WHAT THE EXERCISE ASKS ::
For this exercise, copy each line of the records that contains the word "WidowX".
***** DATA SECTION
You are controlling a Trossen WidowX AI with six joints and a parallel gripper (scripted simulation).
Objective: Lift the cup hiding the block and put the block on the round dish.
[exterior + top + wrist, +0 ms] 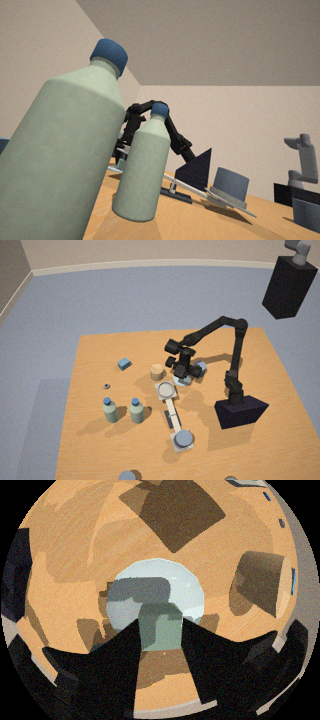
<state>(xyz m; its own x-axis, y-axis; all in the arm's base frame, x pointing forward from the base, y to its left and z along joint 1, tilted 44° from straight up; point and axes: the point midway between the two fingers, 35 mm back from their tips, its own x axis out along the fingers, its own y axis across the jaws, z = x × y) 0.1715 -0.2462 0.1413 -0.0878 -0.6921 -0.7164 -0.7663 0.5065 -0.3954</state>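
My gripper tip is right at the pale green block. The rest, counted from my gripper tip: blue block (30 cm ahead, 17 cm to the right); tan cylinder (12 cm ahead, 6 cm to the right, 2 cm above); pale blue round dish (2 cm below).
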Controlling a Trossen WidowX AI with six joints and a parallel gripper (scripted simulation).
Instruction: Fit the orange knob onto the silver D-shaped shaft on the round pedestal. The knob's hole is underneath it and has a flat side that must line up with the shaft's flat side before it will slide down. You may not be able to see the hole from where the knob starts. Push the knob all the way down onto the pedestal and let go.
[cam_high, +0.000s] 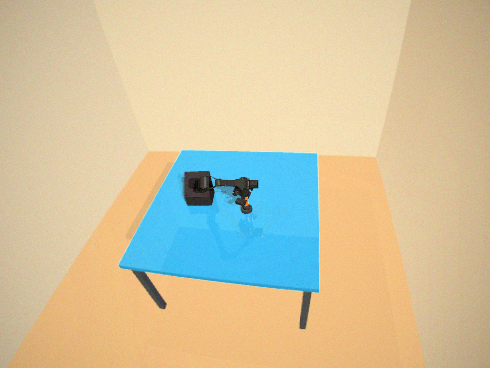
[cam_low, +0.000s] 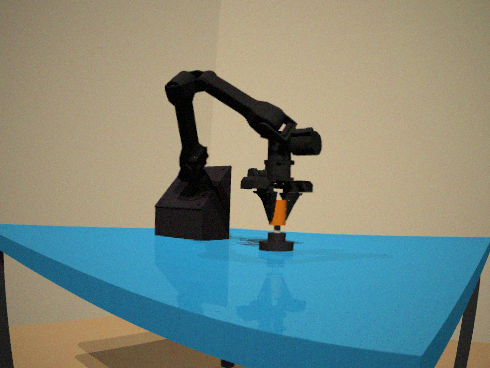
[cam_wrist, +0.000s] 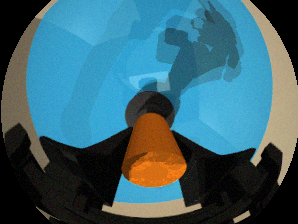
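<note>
Now: gripper tip 3 cm below the orange knob. Also, from my gripper tip: round pedestal (4 cm below).
</note>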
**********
SOLUTION TO THE EXERCISE ::
You are controlling a Trossen WidowX AI with six joints and a parallel gripper (scripted simulation).
Controlling a Trossen WidowX AI with six joints and a parallel gripper (scripted simulation).

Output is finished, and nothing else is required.